Transcribe, verbatim, every line from the start of the entries through the line that contains "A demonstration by"; include both boundary lines and omit all others.
<<<<
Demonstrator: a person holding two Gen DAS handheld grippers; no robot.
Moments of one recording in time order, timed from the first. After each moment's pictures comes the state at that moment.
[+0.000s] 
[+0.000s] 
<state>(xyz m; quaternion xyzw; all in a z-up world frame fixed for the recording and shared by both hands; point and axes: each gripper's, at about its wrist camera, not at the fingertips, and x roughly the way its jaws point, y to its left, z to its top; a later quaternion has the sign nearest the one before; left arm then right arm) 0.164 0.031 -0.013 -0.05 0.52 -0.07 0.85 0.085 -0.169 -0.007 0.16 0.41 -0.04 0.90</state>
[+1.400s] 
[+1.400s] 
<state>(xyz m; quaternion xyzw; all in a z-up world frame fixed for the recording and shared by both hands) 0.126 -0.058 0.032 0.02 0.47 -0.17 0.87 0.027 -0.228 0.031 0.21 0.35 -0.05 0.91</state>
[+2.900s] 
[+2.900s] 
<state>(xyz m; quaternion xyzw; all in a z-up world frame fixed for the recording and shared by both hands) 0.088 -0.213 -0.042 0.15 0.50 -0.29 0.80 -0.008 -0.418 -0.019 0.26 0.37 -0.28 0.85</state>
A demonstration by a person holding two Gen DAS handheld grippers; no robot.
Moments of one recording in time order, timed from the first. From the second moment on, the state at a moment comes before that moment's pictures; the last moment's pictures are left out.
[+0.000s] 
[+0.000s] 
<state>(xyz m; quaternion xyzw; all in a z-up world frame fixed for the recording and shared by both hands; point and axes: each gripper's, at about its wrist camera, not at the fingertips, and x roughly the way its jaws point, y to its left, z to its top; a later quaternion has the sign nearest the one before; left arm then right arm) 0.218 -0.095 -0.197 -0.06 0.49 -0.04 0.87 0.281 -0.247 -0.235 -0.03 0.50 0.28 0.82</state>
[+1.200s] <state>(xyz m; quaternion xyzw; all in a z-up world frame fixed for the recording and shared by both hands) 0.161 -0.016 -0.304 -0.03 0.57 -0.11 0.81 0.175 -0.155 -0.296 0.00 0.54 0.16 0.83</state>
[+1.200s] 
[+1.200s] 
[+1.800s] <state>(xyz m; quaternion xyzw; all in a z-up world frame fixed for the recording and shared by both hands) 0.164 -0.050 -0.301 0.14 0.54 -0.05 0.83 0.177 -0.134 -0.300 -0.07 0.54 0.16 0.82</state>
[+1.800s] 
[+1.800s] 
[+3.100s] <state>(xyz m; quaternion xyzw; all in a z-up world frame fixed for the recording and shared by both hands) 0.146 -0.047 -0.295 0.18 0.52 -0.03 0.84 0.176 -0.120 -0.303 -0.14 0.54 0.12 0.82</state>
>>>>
TASK RESULT
Demonstrator: a person holding two Gen DAS handheld grippers; no robot.
Moments of one recording in time order, timed from the first. After each moment's pictures comes the state at that moment.
[+0.000s] 
[+0.000s] 
<state>(xyz m; quaternion xyzw; all in a z-up world frame fixed for the recording and shared by both hands; point and axes: each gripper's, at about its wrist camera, not at the fingertips, and x roughly the way its jaws point, y to its left, z to its top; a later quaternion has the sign nearest the one before; left arm then right arm) 0.164 0.031 -0.013 -0.05 0.52 -0.07 0.85 0.085 -0.169 -0.007 0.16 0.41 -0.04 0.90</state>
[+1.400s] 
[+1.400s] 
<state>(xyz m; quaternion xyzw; all in a z-up world frame fixed for the recording and shared by both hands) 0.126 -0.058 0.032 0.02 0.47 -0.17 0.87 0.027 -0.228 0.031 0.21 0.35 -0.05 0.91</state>
[+2.900s] 
[+2.900s] 
<state>(xyz m; quaternion xyzw; all in a z-up world frame fixed for the recording and shared by both hands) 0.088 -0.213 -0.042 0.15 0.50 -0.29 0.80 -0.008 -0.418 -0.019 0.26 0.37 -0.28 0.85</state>
A demonstration by a person holding two Gen DAS handheld grippers; no robot.

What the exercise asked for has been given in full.